• **Exercise objective**:
Here the job is to repeat the listing exactly, but not the pictures in it.

• **Input data**:
Segment Open
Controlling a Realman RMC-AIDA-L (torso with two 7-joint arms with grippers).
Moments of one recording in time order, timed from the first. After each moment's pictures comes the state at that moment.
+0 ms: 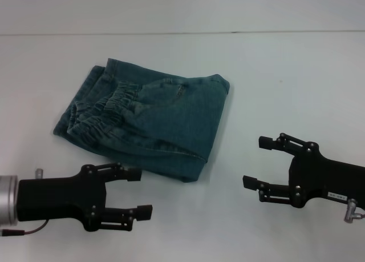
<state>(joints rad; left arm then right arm) -0.45 -2.10 0.57 0.60 2.18 1.81 -1.26 0.14 2.09 -1.24 -0.84 -1.50 -1.39 1.11</state>
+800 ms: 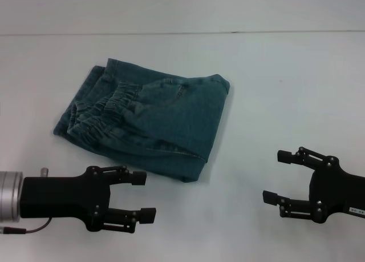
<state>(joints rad) -0.48 -2.09 0.59 0.60 2.20 1.82 -1.33 0.12 2.09 -1.09 -0.80 -1.62 -1.49 1.08</state>
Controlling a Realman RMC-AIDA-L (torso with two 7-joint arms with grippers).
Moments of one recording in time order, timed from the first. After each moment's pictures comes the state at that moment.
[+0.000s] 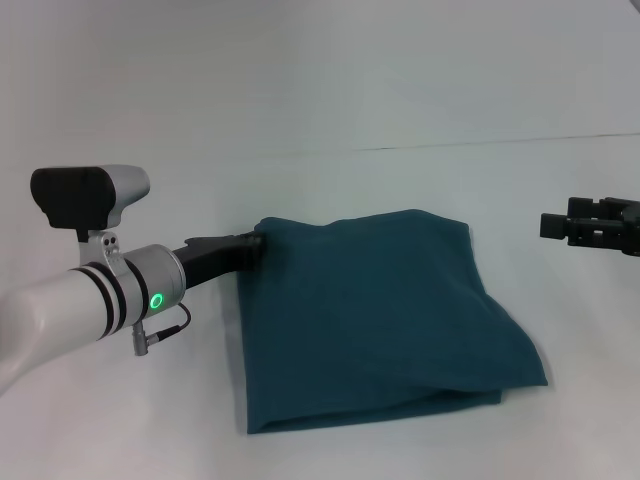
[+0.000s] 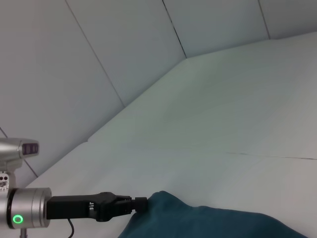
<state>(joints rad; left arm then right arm) -0.81 -2.17 0.86 0.27 1.65 0.65 -1.51 0.48 1.99 -0.45 -0.88 -2.09 -1.63 1.83</state>
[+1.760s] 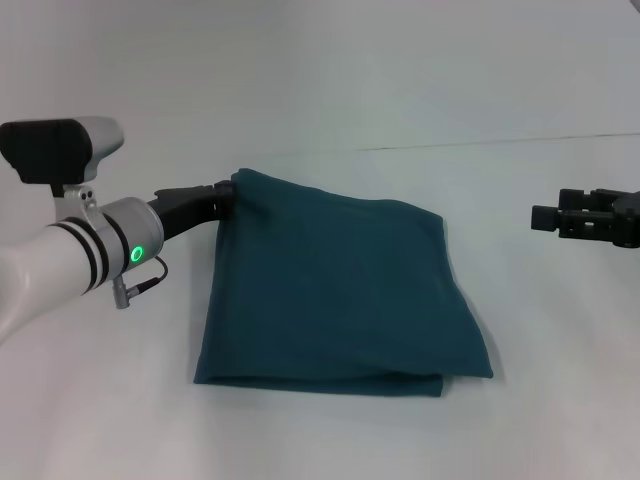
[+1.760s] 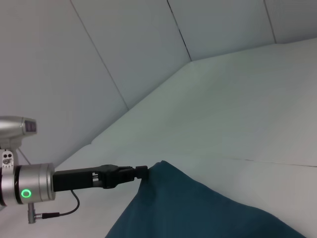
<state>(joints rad) -0.83 -2.17 0.84 0.36 1.64 0.58 -1.53 0.50 1.99 -0.45 -0.87 -2.09 -1.62 1.82</state>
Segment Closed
• **Finished exercise**:
Controlling a Realman RMC-AIDA-L (torso with two 7-joint arms with grippers).
Moments of one recording in time order, timed from the first. After each moment's pictures comes the state at that moment.
+0 ms: 
<state>(joints rad; left arm then right arm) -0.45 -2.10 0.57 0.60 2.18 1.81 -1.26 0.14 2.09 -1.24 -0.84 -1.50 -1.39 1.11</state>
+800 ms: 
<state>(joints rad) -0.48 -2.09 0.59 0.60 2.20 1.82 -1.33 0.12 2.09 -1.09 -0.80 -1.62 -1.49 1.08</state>
Controlling a Realman RMC-AIDA-L (torso with two 7-joint arms with grippers).
Moments of one recording in time order, timed from the first. After each moment's pictures comes the state at that moment.
[+0.000s] 
[+0.000s] 
<state>(joints rad; left arm then right arm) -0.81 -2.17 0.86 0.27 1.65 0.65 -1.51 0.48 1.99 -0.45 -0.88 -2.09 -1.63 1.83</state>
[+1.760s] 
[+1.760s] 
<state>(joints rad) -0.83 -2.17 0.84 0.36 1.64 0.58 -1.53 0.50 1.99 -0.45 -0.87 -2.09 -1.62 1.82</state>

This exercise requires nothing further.